* [Assignment] Keep the pictures out. Copy every line of the listing exactly.

* [Given material]
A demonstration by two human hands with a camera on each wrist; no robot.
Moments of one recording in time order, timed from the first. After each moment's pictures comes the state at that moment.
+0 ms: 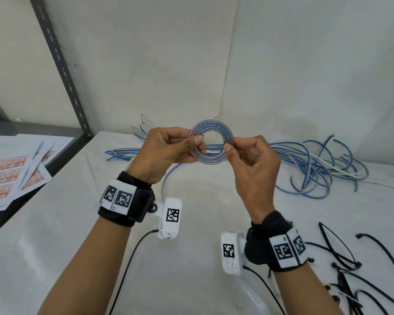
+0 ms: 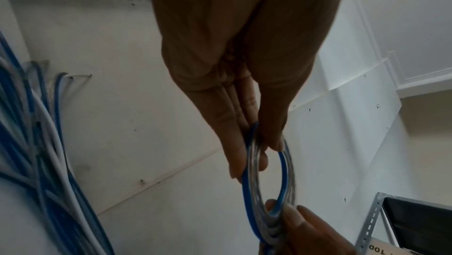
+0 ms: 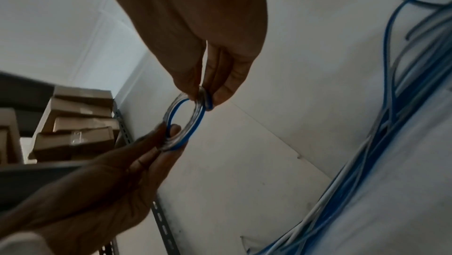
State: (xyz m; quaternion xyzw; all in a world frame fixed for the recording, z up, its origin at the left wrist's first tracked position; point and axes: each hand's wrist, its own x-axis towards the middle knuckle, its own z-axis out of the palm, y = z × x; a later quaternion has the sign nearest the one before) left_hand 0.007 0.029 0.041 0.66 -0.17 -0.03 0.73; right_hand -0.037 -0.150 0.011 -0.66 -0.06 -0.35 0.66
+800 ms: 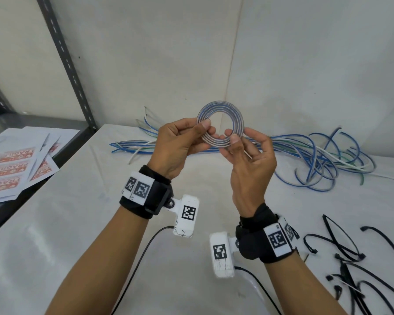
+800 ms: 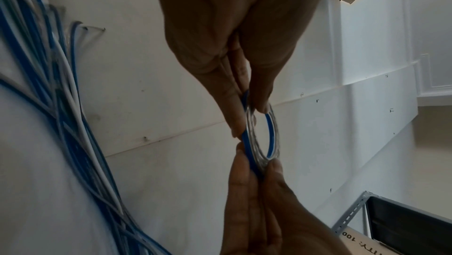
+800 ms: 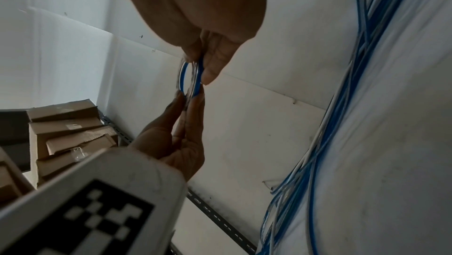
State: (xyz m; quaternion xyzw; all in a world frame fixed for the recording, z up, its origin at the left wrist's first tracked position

* [Written response]
A demonstration by two human hands with a camera on each wrist; no robot.
Moments of one recording in time order, timed from the first. After each moment's pictures comes the state at that moment.
+0 ms: 
+0 ms: 
+0 ms: 
State: (xyz m; quaternion xyzw; all in a world frame fixed for the recording, z up, its origin at the left wrist's first tracked position; point and axes: each hand's wrist, its own x-axis towards the middle knuckle, its own z-axis out of the palm, y = z × x; a later quaternion has the sign nearest the one before) left_hand 0.007 0.029 0.041 0.66 -0.17 -0.03 0.73; right_hand -0.037 -0.150 0.011 -0.66 -0.06 -0.35 0.66
+800 ms: 
+800 ms: 
+800 ms: 
State: (xyz m; quaternion xyzw; all in a world frame fixed for the recording, z up, its origin at the left wrist's first tracked position

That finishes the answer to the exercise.